## anonymous 4 years ago 4. Let f(x) = (1/pi^3)x^3 + (9/pi)x + sinx a) Show that f'(x) is never 0. Attempt: f'(x) = (3/pi^3)x^2 + (9/pi) + cosx cos(x)'s highest y-val's are -1, 1, and (3/pi^3)x^2 + (9/pi) > 0 always Even if, f'(0) = 0 + (9/pi) + 1 > 0 So from examining cosine's range restrictions and the presence of a squared term, I can infer that f'(x) can never be 0. Is this a fair way of showing this? b) Explain why f must be invertible Not sure how I am going to go about with this one.

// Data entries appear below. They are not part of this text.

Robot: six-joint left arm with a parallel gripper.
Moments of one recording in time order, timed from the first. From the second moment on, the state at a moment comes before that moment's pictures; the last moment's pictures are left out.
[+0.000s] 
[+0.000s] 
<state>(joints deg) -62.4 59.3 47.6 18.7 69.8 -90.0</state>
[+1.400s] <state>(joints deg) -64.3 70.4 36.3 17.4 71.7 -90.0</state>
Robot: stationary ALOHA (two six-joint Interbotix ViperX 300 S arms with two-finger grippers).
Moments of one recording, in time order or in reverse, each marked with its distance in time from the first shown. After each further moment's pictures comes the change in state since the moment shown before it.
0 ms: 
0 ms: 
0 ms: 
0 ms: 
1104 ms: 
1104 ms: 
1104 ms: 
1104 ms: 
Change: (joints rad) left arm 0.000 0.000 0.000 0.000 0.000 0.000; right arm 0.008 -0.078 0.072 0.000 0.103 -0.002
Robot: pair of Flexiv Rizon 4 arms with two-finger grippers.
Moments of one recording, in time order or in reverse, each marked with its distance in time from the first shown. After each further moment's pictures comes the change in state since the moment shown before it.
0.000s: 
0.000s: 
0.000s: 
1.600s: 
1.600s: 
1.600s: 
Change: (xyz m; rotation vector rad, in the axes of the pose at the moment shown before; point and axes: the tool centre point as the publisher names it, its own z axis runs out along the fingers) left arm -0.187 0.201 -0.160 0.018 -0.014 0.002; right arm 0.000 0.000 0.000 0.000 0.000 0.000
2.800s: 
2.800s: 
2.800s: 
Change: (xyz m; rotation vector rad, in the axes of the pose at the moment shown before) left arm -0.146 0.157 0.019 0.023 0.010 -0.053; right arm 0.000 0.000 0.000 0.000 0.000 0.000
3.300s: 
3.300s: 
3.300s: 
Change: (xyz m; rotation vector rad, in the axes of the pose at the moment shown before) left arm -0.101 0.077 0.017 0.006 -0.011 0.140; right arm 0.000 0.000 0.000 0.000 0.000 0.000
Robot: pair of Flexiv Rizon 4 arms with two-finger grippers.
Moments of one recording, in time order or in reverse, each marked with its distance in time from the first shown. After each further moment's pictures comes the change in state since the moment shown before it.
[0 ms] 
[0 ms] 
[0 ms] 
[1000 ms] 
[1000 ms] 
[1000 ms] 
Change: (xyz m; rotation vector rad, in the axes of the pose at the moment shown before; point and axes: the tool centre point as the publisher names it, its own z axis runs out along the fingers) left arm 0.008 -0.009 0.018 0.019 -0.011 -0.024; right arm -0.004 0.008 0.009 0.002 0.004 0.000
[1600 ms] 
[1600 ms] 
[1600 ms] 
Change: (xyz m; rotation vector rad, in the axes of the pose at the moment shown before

I tried to swap x values and try to isolate for x, then interchange them to make the inverse function.....

1. anonymous

4. Let f(x) = (1/pi^3)x^3 + (9/pi)x + sinx a) Show that f'(x) is never 0. Attempt: f'(x) = (3/pi^3)x^2 + (9/pi) + cosx cos(x)'s highest y-val's are -1, 1, and (3/pi^3)x^2 + (9/pi) > 0 always Even if, f'(0) = 0 + (9/pi) + 1 > 0 So from examining cosine's range restrictions and the presence of a squared term, I can infer that f'(x) can never be 0. Is this a fair way of showing this? b) Explain why f must be invertible Not sure how I am going to go about with this one. I tried to swap x values and try to isolate for x, then interchange them to make the inverse function, but I quickly realized that I cannot use that method to get the inverse function. I definitely need a hint for this one. c) Show that the point (10, pi) is on the graph of the inverse fcn If (pi, 10) is on the graph of the function f and this point exists, then can I conclude from that that the point (10,pi) exists on the graph of the inverse fcn? d) Find the equation of the line tangent to the inverse fcn at (10, pi) My plan was to do this: a) Take the derivative of f b) Find the slope of f at x = pi c) Infer that because f(y) = x <=> f-1(x) = y, then the slope I get for this point on the function f will apply for the slope of the inverse fcn at x = 10. Is this even true?

2. anonymous

See the second post please. NOT FIRST

3. anonymous

you can find the vertex of the quadratic and show that it is above 1

4. anonymous

makes the function invertible because if the derivative is always positive the function is always increasing hence one to one

5. anonymous

don't expect to actually find the inverse as a function

6. anonymous

to show that $(1,\pi)$ is on the graph of the inverse, show that $f(\pi)=10$